◆ DIRECTIONS: Find how many lines of the listing below include the word "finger", then report the number by itself.

★ ★ ★

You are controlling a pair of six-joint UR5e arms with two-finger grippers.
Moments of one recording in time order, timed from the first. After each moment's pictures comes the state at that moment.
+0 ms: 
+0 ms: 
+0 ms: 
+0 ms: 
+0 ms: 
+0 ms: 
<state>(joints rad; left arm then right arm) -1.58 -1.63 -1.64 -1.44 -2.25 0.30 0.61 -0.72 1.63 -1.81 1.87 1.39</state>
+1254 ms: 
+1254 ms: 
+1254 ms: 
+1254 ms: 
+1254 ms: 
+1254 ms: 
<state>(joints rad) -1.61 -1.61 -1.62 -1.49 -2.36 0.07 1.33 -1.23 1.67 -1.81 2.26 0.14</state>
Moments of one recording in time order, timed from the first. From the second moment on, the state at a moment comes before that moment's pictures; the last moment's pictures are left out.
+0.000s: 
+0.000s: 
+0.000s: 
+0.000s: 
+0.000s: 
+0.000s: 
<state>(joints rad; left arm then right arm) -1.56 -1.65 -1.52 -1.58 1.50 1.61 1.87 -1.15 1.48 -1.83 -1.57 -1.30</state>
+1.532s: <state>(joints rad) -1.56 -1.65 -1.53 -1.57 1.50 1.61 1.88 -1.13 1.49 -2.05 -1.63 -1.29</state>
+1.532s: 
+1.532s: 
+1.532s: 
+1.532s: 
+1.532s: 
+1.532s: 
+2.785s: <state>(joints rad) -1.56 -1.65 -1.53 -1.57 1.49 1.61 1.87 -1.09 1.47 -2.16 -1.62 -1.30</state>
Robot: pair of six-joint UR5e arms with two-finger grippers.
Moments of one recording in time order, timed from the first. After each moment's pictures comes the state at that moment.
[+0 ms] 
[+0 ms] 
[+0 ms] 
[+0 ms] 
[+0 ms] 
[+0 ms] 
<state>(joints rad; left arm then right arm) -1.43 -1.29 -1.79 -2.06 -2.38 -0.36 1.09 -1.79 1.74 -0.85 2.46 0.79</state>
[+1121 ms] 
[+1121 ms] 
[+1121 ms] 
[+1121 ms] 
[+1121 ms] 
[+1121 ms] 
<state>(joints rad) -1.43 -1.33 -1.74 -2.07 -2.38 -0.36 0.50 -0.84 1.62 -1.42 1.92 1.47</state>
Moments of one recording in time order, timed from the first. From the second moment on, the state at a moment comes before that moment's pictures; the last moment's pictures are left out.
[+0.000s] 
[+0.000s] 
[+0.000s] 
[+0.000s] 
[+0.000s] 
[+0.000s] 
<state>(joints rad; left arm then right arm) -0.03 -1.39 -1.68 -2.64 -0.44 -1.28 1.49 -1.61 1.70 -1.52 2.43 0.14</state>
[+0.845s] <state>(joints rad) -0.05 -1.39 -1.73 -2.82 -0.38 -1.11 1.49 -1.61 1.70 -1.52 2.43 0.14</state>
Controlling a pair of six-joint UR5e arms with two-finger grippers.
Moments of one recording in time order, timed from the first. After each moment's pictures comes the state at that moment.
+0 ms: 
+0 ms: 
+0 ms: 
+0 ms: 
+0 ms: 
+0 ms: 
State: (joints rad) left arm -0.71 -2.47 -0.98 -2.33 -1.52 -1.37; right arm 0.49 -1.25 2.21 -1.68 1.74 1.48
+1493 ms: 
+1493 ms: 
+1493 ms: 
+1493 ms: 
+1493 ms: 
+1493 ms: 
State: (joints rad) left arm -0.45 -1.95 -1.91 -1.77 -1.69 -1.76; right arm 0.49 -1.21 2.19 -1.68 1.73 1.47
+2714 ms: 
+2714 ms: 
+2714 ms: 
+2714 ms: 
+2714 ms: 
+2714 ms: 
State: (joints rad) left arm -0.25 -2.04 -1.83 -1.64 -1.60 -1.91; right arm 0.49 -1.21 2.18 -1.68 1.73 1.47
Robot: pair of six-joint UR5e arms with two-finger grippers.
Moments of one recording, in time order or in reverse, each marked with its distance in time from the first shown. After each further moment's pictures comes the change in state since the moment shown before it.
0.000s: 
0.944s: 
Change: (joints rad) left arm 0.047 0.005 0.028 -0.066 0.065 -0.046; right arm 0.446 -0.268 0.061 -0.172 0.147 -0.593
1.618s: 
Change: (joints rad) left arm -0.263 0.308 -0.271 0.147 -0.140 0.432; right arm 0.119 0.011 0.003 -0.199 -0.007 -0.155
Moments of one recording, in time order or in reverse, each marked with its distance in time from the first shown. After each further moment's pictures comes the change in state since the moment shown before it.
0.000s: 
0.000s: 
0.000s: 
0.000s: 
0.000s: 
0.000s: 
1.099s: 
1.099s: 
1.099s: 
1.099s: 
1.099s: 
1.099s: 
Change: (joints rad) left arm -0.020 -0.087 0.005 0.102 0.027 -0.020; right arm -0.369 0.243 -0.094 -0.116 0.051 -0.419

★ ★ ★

◆ SOLVED EXERCISE: 4